# North Star - Leeds Dock - Leeds



## Drewster (Dec 1, 2013)

I know lots of you have come across North Star in the past - I have had several nice bags from them over a few years - but I discovered their "new" shop/cafe/roastery yesterday (New - in that I think they have moved within a year or so from an industrial estate out into wilds somewhere).

They are now based in "Leeds Dock" which is within easy walk from Leeds centre.

I had a really nice Burundi Natural as a "filter" (I must be honest I didn't even ask what sort of filter as I was busy choosing food and a Drewsterette was doing the drinks) They certainly had paraphernalia for V60, Chemex, Kalita etc.

The filter choices yesterday were all Burundi - Natural, Washed, Honey....... but apparently it rotates fairly often.

The other coffee drinker had a flat white.

Both coffee were nice my filter had just enough funk so that (even) I could tell it was a natural and a really nice (red) fruitiness - very pleasant indeed.

The food was..... well the food was really good and really "different".... Lots of sweet stuff and a few savoury things but all a little "off the wall"...

Toast with ice-cream, lemon curd, berry jam and stuff.. to be fair they describe it much better.

Multiple toasts (cardamon bread, milk bread, chocolate bread, sourdough etc) with Salted Choc-caramel, Lemon Curd, Berry Jam

A breakfast "Hash" - Sourdough toast, egg, tomato, mushroom, sausage etc

Plus various cakes etc and various Teas and (hot) chocolates...

The side wall of the cafe/shop faces onto the Roasting area - dormant on a Saturday morning.

They sell all sorts of brewing kit (Wilfa, V60, CHemex etc) and obviously beans but also various other oddities...

Well worth a (slight) detour into town from our parking (near the Tetley Brewery) for a fairly leisurely brunch - I would even say worth a little stroll out of town (and back) for lunch away from the heaving masses.

I didn't partake - but it might be nice in summer - but you can get a water/river taxi into/out of town as well.

I must say this was the highlight of my day - albeit that the rest of the day was traipsing round Leeds with women "picking" clothes for a wedding (I picked out a DJ in 5 minutes)...

NB the women "picking" obviously resulted in 712 "maybe", 34 purchases "to try at home" and 0 actual decisions!!!


----------



## Grimley (Jan 18, 2015)

I did venture up there about 15 months ago before North star opened their shop, the Roastery is next door.
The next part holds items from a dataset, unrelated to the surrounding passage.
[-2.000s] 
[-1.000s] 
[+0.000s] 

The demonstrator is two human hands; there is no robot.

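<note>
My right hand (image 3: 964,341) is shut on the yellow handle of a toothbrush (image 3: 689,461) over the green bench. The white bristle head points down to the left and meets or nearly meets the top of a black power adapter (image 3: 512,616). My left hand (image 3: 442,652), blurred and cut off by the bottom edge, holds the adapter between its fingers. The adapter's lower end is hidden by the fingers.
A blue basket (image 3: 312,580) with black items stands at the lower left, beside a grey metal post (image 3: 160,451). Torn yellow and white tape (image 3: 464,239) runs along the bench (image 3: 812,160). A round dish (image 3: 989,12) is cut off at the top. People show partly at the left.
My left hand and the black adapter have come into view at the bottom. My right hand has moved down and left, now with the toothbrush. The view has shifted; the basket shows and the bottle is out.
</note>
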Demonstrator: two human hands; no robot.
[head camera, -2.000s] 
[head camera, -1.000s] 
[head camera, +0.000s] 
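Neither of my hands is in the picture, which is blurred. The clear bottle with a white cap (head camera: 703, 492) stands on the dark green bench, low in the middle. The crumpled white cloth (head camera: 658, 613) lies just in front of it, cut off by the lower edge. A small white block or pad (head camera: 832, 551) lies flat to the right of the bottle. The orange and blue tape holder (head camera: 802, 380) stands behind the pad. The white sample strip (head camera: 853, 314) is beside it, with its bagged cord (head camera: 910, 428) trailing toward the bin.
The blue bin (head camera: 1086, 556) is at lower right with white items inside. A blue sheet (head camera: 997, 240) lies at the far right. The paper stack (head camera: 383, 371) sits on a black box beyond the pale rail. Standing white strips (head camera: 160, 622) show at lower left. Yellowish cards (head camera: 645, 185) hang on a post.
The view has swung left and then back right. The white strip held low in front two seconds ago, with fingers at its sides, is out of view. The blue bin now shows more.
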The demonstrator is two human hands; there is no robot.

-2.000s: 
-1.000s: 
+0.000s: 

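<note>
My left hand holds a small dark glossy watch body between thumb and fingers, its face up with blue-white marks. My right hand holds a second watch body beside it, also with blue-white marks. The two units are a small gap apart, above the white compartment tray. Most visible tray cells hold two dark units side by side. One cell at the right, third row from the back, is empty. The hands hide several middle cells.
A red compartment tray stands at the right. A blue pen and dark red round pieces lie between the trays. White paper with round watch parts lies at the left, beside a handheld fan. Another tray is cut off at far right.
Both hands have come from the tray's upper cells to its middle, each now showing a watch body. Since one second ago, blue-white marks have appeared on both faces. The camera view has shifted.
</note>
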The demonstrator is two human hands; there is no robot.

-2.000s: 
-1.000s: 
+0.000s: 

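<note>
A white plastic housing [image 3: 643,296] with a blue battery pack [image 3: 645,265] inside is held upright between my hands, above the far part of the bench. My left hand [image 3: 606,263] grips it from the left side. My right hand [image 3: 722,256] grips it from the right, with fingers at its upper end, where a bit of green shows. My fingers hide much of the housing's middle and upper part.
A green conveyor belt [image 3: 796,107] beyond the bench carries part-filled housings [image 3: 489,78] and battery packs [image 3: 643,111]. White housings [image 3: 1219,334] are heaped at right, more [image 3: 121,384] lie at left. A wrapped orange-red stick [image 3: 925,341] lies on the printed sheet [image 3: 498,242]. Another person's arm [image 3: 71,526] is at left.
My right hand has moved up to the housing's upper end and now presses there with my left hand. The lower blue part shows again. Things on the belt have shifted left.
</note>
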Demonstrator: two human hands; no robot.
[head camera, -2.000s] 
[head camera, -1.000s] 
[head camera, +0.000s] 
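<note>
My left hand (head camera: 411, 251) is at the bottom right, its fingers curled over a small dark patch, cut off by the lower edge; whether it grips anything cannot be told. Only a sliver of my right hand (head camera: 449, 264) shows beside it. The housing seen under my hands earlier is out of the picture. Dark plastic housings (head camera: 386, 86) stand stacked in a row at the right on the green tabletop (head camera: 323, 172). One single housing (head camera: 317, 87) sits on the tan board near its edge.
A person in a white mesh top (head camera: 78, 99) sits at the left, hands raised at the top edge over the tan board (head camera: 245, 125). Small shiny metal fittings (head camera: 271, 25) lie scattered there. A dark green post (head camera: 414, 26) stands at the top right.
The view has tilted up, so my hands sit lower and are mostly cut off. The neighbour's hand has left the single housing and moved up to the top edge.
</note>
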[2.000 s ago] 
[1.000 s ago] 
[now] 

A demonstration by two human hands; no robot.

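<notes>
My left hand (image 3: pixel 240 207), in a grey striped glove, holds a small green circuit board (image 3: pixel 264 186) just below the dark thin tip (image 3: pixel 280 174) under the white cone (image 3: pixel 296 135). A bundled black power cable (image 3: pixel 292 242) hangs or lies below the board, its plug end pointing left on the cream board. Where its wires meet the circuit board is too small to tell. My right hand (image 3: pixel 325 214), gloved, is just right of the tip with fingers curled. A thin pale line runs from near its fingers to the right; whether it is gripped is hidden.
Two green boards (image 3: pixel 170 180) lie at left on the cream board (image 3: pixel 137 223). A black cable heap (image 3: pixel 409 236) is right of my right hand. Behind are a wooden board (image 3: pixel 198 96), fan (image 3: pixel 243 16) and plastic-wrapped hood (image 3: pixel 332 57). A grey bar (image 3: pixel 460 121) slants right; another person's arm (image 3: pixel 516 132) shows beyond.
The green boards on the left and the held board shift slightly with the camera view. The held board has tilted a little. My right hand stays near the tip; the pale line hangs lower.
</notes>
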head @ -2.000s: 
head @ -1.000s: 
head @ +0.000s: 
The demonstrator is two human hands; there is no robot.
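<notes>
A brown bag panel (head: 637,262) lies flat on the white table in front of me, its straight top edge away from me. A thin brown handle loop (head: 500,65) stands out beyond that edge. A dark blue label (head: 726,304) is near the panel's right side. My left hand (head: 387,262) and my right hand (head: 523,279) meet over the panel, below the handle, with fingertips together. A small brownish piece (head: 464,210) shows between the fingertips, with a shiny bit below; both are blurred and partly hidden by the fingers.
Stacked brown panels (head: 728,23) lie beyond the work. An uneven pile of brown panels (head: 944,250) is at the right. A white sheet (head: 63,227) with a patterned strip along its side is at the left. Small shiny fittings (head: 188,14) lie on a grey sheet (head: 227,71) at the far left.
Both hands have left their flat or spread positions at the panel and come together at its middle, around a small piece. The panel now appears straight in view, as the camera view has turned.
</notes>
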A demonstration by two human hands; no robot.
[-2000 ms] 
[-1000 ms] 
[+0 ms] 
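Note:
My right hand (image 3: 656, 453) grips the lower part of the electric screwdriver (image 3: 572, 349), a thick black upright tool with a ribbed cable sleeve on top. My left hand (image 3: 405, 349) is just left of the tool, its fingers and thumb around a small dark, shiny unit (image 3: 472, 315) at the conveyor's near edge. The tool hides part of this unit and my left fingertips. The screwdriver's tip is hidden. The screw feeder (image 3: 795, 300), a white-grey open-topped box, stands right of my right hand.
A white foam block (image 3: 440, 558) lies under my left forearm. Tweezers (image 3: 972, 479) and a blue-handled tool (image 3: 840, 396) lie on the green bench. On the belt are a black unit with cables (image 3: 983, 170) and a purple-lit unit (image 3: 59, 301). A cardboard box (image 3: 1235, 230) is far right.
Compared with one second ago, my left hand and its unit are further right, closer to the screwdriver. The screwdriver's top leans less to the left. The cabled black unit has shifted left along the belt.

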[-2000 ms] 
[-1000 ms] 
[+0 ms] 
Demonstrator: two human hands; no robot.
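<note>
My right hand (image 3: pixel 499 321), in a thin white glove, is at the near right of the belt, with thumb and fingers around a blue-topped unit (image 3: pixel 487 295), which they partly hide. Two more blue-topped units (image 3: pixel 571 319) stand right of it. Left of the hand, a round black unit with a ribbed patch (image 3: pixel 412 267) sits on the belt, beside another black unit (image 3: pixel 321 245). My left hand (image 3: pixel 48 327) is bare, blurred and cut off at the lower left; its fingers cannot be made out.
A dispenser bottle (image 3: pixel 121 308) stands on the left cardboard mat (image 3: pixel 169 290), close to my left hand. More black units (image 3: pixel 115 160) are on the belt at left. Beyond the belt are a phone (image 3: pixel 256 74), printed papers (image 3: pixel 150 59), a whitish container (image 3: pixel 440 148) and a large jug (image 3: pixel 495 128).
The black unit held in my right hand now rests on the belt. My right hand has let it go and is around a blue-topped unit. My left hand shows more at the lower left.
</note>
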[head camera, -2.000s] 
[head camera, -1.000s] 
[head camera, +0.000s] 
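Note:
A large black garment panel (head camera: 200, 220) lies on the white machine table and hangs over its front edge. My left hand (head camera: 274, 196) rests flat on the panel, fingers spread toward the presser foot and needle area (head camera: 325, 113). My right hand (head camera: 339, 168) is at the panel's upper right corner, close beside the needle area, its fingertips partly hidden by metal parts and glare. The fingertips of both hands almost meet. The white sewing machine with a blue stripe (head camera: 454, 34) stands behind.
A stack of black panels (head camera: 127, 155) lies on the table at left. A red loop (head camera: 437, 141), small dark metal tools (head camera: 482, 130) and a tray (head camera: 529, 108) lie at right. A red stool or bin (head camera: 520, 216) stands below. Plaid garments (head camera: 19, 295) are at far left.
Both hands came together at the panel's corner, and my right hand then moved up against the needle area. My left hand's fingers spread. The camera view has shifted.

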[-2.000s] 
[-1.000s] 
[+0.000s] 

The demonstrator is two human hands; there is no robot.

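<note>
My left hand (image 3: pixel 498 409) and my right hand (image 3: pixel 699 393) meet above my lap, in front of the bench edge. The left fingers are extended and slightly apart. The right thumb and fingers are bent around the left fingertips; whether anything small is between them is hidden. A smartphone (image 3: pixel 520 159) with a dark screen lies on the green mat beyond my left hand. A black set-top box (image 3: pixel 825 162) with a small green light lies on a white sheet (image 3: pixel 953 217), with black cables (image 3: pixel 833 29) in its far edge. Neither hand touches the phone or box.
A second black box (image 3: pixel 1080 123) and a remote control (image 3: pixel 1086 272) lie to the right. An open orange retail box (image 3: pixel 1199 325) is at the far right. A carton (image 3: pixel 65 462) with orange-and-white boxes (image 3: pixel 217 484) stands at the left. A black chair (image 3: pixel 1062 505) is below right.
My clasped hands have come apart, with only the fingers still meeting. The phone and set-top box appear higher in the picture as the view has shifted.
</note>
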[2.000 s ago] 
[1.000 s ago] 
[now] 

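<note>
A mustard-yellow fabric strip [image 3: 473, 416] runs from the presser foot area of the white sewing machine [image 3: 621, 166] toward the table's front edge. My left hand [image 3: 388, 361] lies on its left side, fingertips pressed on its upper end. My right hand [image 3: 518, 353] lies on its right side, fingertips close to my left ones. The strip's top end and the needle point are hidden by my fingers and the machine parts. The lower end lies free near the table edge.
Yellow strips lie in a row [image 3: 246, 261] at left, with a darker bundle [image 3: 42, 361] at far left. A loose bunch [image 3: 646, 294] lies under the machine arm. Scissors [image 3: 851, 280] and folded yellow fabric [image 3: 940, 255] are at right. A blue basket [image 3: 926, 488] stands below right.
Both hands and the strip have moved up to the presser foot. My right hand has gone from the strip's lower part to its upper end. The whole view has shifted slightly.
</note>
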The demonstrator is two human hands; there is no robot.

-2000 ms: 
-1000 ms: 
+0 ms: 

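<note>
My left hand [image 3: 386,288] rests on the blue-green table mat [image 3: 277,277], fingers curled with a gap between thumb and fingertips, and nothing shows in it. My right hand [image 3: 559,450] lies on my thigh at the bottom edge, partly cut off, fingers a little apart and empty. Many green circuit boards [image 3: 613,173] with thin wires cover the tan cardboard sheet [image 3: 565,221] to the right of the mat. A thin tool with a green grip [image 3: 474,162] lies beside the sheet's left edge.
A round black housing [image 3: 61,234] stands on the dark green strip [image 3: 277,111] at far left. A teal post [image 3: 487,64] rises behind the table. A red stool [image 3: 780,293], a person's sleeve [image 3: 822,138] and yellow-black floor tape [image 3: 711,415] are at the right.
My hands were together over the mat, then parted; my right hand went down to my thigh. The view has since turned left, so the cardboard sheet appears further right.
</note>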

Back then Laynes Espresso was in there for a short while with a pop up shop for the Xmas period. I paid them a visit on the Wednesday & the roaster was closed due to roasting. Not a happy bunny at the time as I wanted some beans, but the Barista on duty there popped in next door & managed to get me a couple of bags, so it wasnt a wasted journey after all. I would say for some its a bit of a trek from the city centre & there's a fair few good coffee shops in Leeds city centre without making too much of an effort, out of three that I tried in Leeds city centre La Bottega Milanese I liked the most. If you are paying a Visit to the Royal Amouries though, its a no brainer as its only round the corner. It does have a captive market too where it is & I'm glad its doing well.


----------